→ **How to complete this task**: Output the full listing below exactly; the images stay out.
Supplied material section start
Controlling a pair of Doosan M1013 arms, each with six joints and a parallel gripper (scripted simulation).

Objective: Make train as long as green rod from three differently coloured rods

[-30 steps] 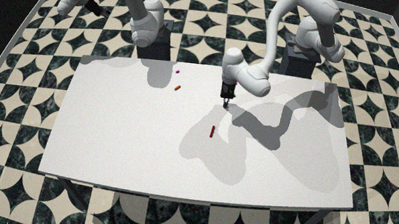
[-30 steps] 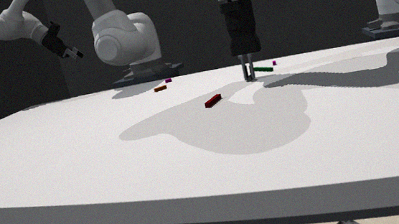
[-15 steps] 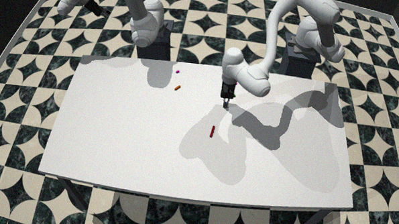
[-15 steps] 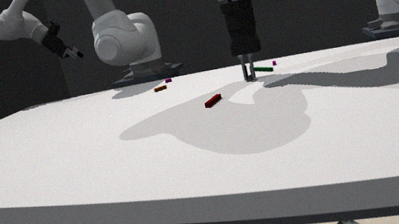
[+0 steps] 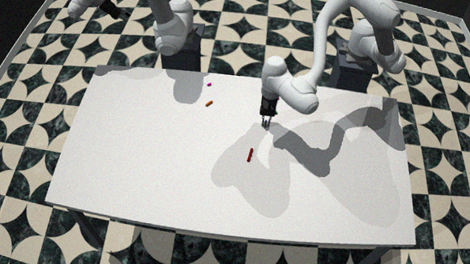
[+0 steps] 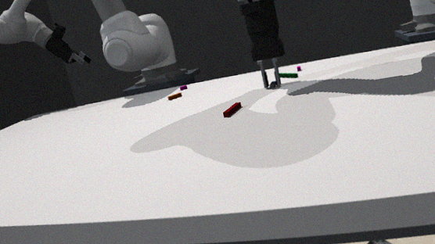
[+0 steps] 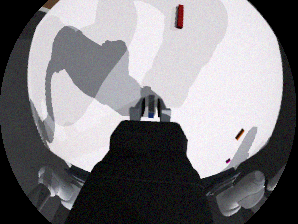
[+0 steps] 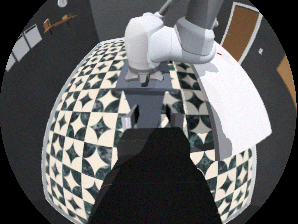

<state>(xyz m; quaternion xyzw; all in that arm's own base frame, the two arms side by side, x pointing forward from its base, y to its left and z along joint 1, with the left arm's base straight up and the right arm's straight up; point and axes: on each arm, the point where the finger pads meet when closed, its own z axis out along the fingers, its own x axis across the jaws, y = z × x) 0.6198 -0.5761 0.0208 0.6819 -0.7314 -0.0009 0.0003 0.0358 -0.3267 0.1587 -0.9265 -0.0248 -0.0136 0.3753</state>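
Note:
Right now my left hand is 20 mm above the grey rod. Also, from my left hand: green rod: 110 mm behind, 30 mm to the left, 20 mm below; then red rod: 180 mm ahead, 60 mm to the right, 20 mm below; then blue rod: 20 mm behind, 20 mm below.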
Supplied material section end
→ **Answer section**:
Controlling a pair of Doosan M1013 arms, each with six joints and a parallel gripper (scripted simulation).

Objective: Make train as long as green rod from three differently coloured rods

[-30 steps] 
[-30 steps] 
[-15 steps] 
[-15 steps] 
[+0 steps] 
[+0 steps] 
[+0 steps] 
[+0 steps] 

<state>(xyz m; quaternion xyzw; all in that arm's own base frame, the two arms side by side, x pointing forward from its base, y to its left and z along joint 1, with the left arm's base straight up and the right arm's straight up; point and axes: on each arm, the point where the finger pads meet when closed, its own z axis out along the fingers, its own x axis across the jaws, y = z × x) 0.6198 -0.5761 0.0208 0.6819 -0.7314 -0.0009 0.0003 0.0358 -0.3267 0.1587 -0.9265 -0.0248 -0.0136 0.3753</state>
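Note:
Right now my left hand is 20 mm above the grey rod. Also, from my left hand: green rod: 110 mm behind, 30 mm to the left, 20 mm below; then red rod: 180 mm ahead, 60 mm to the right, 20 mm below; then blue rod: 20 mm behind, 20 mm below.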

There is no more to this output.